#### What the exercise asks
Within the entries below, output exactly the lines between the line containing "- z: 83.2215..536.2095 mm" and the line containing "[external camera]", inclusive, and omit any picture.

[Data excerpts]
# # # # # # #
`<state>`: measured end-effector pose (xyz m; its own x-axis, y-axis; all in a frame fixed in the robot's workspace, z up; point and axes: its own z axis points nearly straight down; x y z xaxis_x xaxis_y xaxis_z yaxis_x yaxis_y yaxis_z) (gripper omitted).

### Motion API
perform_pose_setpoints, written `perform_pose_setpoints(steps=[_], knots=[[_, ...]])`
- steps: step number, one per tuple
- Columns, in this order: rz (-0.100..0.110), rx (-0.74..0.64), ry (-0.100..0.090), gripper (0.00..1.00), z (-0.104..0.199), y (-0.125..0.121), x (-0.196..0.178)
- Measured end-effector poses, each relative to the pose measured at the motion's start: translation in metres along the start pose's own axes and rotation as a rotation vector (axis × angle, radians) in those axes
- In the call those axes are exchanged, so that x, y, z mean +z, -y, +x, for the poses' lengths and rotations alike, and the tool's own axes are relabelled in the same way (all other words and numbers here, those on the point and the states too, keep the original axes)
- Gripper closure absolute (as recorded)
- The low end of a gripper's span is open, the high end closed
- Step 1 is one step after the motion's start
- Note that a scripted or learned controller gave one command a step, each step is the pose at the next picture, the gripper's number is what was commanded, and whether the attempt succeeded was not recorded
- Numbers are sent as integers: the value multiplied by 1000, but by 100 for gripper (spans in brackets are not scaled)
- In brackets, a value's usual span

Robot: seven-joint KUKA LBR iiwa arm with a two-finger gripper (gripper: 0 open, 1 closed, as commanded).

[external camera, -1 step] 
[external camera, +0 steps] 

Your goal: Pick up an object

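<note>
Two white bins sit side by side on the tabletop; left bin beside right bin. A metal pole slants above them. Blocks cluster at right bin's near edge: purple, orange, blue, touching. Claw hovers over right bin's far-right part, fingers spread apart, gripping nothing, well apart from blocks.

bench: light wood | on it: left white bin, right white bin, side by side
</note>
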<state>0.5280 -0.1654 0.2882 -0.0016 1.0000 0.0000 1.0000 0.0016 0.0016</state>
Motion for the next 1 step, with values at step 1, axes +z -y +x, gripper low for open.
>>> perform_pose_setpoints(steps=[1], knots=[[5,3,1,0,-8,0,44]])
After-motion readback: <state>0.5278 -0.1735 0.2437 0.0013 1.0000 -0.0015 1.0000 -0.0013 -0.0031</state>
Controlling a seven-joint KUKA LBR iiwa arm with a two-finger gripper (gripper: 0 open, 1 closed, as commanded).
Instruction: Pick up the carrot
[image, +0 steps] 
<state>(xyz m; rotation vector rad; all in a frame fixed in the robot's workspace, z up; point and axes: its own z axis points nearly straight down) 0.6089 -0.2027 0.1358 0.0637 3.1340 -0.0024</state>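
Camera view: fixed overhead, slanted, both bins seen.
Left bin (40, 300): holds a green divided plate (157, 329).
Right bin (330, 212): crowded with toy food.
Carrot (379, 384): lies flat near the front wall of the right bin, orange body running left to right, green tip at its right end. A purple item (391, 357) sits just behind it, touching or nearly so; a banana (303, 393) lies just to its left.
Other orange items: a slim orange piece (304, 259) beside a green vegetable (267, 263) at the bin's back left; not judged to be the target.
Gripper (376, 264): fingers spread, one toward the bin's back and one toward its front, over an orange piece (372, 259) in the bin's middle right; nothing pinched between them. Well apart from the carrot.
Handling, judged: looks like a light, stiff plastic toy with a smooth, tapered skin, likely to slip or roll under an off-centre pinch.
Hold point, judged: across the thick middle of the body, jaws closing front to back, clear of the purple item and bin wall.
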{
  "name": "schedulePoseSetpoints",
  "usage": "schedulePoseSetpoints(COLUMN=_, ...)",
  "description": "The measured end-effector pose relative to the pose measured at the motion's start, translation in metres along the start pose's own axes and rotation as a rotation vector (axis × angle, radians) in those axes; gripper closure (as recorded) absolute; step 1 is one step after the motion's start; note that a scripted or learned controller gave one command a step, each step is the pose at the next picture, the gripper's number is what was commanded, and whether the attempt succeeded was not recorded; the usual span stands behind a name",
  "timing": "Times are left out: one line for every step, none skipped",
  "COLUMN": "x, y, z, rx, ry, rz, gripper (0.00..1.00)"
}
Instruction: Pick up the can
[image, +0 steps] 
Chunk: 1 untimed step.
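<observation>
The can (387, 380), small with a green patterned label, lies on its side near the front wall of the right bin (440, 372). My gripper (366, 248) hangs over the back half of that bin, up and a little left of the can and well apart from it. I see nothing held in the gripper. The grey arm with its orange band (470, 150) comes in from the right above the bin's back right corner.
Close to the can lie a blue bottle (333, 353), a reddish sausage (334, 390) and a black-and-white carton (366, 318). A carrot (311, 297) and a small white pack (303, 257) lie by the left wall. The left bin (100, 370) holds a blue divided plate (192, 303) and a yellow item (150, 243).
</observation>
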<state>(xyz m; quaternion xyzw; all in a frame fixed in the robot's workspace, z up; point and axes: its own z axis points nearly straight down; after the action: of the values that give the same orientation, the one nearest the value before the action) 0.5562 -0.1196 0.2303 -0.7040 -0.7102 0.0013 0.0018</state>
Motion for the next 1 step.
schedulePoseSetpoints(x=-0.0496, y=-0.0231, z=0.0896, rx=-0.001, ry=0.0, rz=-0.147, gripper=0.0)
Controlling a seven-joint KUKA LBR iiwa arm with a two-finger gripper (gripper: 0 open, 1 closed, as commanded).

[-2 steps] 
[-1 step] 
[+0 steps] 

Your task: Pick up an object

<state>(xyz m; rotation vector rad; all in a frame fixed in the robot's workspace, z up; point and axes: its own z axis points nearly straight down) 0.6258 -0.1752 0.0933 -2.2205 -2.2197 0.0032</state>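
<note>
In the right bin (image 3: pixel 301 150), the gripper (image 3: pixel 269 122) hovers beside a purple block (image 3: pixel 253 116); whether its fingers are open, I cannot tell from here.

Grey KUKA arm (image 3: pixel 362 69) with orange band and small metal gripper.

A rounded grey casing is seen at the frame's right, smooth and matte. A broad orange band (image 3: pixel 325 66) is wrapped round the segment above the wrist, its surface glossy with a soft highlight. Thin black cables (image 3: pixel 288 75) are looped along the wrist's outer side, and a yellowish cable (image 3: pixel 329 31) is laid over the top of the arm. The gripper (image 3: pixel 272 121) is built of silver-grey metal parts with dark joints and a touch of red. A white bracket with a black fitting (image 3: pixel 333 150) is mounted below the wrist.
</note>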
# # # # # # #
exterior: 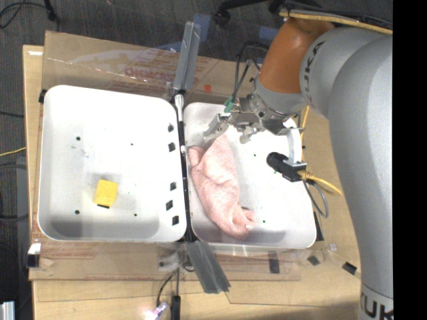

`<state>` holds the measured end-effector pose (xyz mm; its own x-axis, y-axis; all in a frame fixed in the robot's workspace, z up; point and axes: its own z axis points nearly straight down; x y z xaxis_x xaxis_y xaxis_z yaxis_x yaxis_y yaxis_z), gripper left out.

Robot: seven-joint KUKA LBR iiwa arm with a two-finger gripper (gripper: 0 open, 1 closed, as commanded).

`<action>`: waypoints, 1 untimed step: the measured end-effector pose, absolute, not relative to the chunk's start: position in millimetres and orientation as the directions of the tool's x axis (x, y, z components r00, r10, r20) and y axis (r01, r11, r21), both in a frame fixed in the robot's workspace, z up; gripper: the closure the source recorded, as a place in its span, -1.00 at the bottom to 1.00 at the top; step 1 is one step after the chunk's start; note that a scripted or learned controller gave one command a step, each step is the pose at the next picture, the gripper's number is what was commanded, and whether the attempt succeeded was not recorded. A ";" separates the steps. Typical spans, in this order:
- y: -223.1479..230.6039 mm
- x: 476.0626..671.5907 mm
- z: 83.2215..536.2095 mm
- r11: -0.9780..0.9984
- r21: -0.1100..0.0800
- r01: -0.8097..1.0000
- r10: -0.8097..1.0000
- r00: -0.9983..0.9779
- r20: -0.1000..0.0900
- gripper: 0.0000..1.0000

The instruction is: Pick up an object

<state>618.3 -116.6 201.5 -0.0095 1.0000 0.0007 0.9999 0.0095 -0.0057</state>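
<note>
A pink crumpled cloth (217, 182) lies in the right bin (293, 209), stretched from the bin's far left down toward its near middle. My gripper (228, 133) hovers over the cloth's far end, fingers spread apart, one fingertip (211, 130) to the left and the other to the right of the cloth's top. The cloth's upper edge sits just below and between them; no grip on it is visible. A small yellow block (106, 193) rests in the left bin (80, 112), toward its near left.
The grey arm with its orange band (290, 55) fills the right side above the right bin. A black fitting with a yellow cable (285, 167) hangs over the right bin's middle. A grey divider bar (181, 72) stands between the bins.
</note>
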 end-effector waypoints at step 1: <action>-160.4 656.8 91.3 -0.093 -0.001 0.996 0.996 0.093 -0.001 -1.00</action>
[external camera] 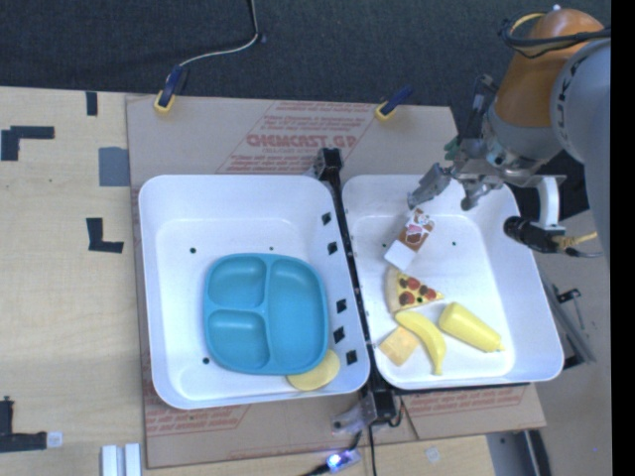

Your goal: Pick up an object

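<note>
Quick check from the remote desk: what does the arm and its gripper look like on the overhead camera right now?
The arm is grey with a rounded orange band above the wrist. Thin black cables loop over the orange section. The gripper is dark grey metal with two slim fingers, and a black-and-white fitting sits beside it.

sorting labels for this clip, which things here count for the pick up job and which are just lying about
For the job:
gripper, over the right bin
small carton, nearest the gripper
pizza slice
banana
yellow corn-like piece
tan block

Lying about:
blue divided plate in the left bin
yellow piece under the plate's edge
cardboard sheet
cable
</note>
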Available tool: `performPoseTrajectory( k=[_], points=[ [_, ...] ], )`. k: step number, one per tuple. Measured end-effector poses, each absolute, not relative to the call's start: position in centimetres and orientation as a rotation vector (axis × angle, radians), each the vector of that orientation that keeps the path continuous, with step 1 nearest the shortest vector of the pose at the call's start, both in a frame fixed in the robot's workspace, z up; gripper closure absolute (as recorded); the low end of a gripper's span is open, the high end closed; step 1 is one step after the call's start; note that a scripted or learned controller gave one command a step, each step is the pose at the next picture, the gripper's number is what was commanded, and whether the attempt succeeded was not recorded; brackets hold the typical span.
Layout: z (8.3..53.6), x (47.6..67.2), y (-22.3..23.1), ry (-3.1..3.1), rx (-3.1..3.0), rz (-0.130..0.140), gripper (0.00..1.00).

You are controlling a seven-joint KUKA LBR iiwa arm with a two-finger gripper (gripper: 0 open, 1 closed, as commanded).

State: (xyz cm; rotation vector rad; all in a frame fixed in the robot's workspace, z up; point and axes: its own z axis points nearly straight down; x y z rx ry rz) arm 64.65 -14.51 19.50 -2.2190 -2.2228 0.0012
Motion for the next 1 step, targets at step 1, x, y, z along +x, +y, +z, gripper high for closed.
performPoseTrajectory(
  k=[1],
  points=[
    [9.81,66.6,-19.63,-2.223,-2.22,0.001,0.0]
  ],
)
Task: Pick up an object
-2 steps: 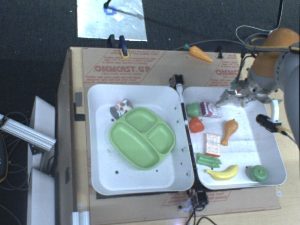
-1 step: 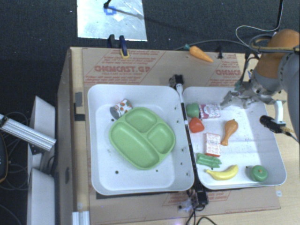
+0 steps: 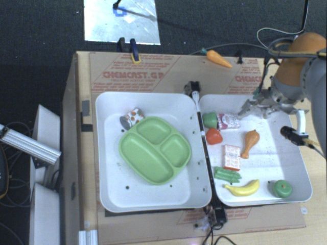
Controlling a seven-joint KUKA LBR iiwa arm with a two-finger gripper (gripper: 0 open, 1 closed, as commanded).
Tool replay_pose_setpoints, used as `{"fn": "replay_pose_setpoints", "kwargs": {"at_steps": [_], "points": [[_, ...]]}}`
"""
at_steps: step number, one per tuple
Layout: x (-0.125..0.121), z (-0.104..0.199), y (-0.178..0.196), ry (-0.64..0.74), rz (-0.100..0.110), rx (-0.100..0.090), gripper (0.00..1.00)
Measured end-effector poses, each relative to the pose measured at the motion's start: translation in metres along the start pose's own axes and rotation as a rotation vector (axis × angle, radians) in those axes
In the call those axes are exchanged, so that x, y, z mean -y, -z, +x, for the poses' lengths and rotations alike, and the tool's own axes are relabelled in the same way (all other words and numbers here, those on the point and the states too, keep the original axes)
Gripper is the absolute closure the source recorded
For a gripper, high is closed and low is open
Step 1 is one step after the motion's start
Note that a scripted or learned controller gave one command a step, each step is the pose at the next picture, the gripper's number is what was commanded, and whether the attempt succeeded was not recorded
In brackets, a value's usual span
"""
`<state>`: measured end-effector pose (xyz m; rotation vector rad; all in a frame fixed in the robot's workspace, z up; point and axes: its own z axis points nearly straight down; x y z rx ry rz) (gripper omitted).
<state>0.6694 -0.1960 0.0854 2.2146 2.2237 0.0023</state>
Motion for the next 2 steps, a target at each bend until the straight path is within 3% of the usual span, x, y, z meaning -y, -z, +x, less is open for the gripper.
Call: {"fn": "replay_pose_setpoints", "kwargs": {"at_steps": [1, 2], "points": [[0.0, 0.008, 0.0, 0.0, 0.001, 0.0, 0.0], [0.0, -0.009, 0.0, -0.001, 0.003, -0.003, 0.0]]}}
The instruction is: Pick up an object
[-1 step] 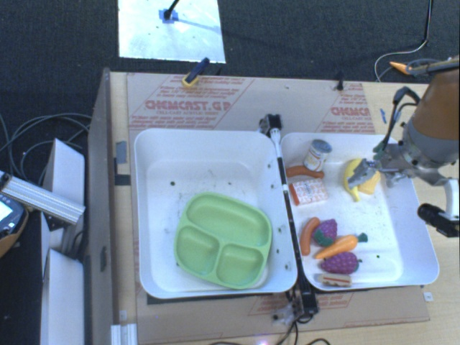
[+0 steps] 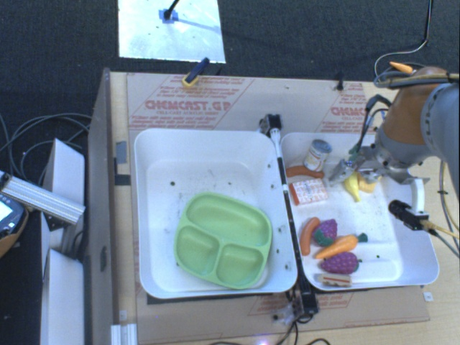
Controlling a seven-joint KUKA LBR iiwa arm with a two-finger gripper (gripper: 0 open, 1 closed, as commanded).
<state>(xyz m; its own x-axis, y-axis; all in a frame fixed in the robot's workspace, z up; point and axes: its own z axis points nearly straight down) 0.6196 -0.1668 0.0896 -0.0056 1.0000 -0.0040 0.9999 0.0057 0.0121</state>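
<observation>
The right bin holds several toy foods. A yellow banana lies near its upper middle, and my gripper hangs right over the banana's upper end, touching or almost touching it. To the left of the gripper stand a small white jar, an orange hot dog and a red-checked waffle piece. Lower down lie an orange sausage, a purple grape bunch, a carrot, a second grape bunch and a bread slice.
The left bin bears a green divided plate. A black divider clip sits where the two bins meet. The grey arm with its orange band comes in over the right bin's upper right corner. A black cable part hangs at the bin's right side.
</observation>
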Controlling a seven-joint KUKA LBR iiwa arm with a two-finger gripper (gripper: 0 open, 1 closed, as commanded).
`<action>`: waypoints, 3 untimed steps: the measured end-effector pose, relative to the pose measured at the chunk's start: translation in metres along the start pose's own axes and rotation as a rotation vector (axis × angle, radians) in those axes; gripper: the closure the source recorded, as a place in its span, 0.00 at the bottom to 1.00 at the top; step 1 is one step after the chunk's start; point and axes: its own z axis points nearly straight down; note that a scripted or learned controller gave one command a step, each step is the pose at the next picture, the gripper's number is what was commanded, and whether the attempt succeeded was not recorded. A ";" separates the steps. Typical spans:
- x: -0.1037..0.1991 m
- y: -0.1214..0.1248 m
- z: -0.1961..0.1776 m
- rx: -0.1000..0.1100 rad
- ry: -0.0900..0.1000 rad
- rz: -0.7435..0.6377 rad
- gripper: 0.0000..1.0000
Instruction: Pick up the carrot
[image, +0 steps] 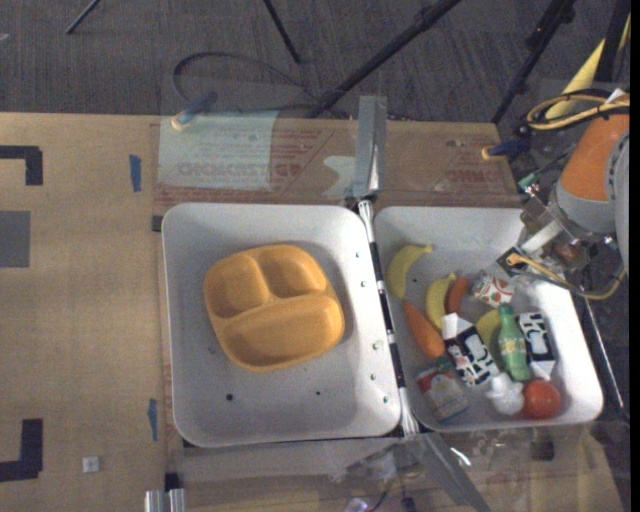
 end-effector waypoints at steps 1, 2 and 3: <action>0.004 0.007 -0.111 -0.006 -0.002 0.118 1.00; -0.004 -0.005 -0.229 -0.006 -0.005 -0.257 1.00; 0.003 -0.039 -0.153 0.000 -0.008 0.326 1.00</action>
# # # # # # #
#### Result
- z: 83.2215..536.2095 mm
- r11: -0.9780..0.9984
- r21: -0.1100..0.0800
- r01: -0.8097..1.0000
- r10: -0.8097..1.0000
- r00: -0.9983..0.9779
- r20: -0.1000..0.0900
- gripper: 0.0000..1.0000

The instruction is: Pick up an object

<state>618.3 -116.6 201.5 -0.0095 1.0000 0.0007 0.9999 0.0095 -0.0057</state>
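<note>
A pink crumpled cloth (217, 182) lies in the right bin (293, 209), stretched from the bin's far left down toward its near middle. My gripper (228, 133) hovers over the cloth's far end, fingers spread apart, one fingertip (211, 130) to the left and the other to the right of the cloth's top. The cloth's upper edge sits just below and between them; no grip on it is visible. A small yellow block (106, 193) rests in the left bin (80, 112), toward its near left.
The grey arm with its orange band (290, 55) fills the right side above the right bin. A black fitting with a yellow cable (285, 167) hangs over the right bin's middle. A grey divider bar (181, 72) stands between the bins.
</note>
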 end-effector waypoints at step 1: <action>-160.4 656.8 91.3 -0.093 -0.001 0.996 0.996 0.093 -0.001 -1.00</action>
[external camera] 

This answer has no further content.